Work instruction. Find the line with "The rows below" in the data below, then restate it and all remaining lines exactly, adding nothing.

Data to process.
··········

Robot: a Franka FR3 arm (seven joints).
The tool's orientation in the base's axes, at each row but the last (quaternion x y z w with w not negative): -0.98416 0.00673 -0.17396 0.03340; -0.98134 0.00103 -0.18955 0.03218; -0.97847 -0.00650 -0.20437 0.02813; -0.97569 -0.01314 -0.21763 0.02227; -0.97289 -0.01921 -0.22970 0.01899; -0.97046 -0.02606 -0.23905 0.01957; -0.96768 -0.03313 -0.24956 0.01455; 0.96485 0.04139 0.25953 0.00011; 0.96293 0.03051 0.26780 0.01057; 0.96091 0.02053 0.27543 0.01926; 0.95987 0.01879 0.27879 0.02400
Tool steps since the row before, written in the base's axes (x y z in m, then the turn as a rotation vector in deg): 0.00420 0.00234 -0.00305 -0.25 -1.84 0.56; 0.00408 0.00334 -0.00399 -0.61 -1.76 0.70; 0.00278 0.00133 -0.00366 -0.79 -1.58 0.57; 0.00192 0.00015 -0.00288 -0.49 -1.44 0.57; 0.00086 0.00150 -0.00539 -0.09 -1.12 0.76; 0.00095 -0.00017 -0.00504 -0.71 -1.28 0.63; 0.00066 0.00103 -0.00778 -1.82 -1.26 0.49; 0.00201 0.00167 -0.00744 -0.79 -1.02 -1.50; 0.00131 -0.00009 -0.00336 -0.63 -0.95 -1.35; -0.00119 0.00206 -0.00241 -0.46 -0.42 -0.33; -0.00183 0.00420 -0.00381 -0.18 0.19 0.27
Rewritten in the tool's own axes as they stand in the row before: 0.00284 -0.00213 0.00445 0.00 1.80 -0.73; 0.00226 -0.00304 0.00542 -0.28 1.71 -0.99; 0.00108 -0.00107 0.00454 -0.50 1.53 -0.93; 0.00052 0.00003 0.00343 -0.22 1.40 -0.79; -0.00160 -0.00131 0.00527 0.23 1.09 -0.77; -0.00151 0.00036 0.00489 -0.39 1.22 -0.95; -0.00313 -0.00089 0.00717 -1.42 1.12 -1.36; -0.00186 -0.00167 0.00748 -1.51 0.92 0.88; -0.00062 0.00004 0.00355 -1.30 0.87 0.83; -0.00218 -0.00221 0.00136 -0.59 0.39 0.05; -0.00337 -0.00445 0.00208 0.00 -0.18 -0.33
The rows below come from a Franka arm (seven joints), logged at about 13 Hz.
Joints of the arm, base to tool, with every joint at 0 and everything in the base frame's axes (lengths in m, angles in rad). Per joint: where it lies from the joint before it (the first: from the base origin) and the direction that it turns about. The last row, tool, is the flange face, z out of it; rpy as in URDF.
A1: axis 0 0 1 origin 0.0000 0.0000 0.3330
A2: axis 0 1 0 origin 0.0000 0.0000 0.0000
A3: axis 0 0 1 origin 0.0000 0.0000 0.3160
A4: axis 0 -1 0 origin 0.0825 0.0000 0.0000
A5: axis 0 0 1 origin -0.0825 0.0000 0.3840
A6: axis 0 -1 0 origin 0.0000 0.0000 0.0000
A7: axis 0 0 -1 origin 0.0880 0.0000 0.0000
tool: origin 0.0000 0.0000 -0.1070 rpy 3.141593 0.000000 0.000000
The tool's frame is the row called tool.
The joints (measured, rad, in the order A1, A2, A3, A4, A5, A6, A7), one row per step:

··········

Output below.
The rows below come from a Franka arm (seven joints), logged at about 13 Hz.
Joints of the arm, base to tool, with every joint at 0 and everything in the base frame's axes (lengths in m, angles in rad). Per joint: where it lies from the joint before it (the first: from the base origin) and the direction that it turns about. The last row, tool, is the flange face, z out of it; rpy as in URDF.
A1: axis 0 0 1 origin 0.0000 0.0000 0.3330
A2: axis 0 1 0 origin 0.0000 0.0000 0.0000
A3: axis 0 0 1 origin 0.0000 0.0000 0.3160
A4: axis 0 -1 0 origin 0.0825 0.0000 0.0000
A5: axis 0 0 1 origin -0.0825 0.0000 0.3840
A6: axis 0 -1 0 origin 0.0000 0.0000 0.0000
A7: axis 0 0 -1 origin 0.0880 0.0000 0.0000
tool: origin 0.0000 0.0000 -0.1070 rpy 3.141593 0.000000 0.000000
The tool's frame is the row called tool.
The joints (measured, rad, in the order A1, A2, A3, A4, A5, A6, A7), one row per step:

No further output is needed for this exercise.